The goal for treating spondylolisthesis is to provide the most appropriate and least invasive treatment to improve the patient's condition and quality of life. Surgery for abnormal spondylolisthesis is usually the last treatment option tried; non-surgical treatments, such as physical therapy, are usually first recommended. If the pain and other symptoms do not lessen after several months of non-surgical treatments, the doctor may suggest surgery.

Post-traumatic conditions

Trauma to the spinal cord and column can be a devastating injury with multiple complications including post-traumatic deformity. Appropriate imaging is used to diagnose a post-traumatic deformity.The goal for treatment is to provide the most appropriate and least invasive treatment to improve the patient's condition and quality of life. Surgical intervention may be required if the deformity is progressive or if there is a new onset or progression of a neurologic deficit. Less invasive surgery, which offers more cosmetically acceptable scars, a shorter hospital stay and a quicker recovery, may be appropriate for some patients with post-traumatic deformities.

Frequently asked questions

Q: If I am experiencing back pain, what are some signs that would indicate that I should see a physician?

A: Call your health care provider if you have persistent, severe back pain, especially if you have also have numbness, loss of movement, weakness, or bowel or bladder changes.

Q: What are spine tumors?

A: Spine tumors are abnormal growths of tissue found in and around the spine. Tumors in the spine may be primary (begin in the spine) or secondary (metastatic – move to the spine from other locations). The most common cancers that move to the spine are breast, lung, renal and prostate.

Q: What causes scoliosis?

    A: Scoliosis has three general causes:
  • Congenital (present at birth) scoliosis is due to a problem with the formation of the spine bones (vertebrae) or fused ribs during development in the womb.
  • Neuromuscular scoliosis is caused by problems such as poor muscle control or muscle weakness, or paralysis due to diseases such as cerebral palsy, muscular dystrophy, spina bifida and polio.
  • Idiopathic scoliosis is scoliosis of unknown cause. It appears in a previously straight spine.

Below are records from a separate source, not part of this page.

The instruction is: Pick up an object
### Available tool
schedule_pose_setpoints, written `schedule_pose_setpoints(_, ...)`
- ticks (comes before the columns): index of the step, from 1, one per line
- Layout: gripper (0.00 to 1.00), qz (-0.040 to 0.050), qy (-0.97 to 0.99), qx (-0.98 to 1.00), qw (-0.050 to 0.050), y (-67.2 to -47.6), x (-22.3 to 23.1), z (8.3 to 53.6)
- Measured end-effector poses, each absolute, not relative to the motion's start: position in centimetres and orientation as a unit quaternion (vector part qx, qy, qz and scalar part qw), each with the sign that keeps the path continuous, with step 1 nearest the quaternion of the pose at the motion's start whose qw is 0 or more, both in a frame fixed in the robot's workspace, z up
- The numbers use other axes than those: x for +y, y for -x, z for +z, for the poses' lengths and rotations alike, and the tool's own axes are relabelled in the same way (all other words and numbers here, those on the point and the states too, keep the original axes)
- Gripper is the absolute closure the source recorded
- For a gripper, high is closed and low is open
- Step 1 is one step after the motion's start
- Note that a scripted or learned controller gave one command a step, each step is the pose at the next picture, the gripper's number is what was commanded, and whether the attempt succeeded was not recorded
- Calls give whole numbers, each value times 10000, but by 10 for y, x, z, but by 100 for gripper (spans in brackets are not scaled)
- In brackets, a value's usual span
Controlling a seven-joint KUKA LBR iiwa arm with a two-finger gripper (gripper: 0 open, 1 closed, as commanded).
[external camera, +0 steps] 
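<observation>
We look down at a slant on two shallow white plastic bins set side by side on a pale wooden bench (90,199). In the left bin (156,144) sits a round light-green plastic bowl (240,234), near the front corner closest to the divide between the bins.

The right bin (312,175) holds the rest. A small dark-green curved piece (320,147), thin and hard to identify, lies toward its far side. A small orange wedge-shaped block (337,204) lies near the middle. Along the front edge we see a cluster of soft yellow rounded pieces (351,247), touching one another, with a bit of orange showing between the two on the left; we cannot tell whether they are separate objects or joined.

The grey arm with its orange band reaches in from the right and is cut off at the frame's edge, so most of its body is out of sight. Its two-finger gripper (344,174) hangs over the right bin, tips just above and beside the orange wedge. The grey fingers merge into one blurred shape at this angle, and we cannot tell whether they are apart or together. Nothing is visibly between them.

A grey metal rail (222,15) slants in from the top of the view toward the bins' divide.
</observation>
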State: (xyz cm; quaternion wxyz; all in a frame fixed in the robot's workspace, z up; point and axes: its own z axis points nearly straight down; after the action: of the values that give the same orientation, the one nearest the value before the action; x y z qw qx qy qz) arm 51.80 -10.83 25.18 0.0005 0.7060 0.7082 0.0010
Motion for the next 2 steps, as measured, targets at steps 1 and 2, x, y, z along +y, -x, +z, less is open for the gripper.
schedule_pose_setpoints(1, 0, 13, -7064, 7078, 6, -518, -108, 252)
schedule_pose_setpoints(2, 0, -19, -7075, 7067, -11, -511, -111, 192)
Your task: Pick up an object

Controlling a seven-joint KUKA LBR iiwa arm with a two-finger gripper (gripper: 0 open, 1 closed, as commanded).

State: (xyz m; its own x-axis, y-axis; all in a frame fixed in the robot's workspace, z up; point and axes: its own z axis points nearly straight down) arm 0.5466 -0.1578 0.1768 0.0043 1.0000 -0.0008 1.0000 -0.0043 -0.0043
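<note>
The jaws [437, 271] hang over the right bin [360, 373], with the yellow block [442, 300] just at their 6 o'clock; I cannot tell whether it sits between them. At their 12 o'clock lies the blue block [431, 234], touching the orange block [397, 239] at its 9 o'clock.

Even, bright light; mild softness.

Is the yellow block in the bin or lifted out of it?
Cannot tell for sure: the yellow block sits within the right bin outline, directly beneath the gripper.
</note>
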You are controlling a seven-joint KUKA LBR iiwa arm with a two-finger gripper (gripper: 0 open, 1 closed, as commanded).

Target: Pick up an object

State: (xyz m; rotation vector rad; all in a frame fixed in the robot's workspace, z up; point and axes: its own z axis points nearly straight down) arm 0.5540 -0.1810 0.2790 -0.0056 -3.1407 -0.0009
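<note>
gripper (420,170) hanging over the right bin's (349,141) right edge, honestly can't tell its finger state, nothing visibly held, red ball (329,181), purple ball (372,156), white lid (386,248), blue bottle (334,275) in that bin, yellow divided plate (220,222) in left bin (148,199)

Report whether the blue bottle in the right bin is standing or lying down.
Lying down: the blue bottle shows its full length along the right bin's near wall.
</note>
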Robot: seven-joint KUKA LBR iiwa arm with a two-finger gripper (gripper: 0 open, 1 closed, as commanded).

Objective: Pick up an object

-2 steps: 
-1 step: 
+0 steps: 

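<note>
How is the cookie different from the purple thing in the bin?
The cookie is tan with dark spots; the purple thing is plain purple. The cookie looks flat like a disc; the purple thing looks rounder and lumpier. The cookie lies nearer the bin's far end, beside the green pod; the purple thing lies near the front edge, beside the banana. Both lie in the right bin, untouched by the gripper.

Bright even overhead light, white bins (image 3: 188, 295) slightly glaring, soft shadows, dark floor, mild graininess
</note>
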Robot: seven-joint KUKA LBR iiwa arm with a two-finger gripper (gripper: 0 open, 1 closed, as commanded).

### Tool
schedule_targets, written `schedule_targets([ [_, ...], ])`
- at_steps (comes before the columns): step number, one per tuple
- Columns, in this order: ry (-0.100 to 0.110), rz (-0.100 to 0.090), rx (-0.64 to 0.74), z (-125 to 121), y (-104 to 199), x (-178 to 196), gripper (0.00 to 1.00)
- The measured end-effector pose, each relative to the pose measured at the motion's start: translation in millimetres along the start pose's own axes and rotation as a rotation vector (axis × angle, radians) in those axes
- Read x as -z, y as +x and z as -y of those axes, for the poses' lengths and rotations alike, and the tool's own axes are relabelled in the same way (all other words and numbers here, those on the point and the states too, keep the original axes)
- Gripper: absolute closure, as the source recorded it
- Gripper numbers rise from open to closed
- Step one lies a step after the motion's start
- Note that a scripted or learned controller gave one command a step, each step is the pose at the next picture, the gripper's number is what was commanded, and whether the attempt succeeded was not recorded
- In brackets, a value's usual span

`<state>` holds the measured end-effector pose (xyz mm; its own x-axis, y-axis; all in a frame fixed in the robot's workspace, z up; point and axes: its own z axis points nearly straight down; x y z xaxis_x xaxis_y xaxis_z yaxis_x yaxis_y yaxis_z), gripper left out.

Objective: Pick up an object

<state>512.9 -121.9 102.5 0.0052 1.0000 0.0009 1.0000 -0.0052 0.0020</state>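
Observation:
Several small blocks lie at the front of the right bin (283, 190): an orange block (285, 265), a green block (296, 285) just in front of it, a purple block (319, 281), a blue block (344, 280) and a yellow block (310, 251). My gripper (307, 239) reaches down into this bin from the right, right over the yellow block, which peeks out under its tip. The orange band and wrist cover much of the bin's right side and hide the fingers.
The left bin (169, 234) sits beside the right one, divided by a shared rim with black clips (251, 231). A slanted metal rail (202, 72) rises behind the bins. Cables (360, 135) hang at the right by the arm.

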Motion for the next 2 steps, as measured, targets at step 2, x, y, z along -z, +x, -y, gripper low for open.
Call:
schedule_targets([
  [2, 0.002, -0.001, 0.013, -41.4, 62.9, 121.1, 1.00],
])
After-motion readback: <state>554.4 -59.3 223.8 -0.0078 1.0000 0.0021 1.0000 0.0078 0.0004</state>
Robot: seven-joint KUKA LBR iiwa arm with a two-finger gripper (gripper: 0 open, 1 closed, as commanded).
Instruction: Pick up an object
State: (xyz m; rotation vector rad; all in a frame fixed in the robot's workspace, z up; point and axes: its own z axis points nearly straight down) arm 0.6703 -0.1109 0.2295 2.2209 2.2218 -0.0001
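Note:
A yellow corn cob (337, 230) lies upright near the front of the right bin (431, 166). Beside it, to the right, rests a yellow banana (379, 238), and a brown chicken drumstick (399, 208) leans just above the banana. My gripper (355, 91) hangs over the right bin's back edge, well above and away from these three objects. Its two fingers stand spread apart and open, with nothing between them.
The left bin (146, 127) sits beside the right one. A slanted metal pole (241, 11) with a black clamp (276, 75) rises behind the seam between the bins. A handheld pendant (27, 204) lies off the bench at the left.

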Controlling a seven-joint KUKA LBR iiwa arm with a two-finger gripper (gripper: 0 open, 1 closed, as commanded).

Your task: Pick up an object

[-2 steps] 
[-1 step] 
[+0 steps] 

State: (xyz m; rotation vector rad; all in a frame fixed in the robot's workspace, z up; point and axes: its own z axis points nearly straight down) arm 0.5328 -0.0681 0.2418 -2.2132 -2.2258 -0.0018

Idiopathic scoliosis in adolescents is the most common type of scoliosis. Some people may be prone to a curving of the spine, and most cases occur in girls.

Q: What does a back brace do for scoliosis patients?

A: A back brace does not reverse the curve. Instead, it uses pressure to help straighten the spine. The brace can be adjusted with growth. Bracing does not work in congenital or neuromuscular scoliosis, and is less effective in infantile and juvenile idiopathic scoliosis.

Q: If I have scoliosis, will I have to have surgery?

A: In cases where the curvature is severe or does not respond to bracing, surgery may be recommended. In determining whether to recommend surgery, the physician will consider the severity and rigidity of the curve; the patient's age, overall health and medical history; and cause of scoliosis.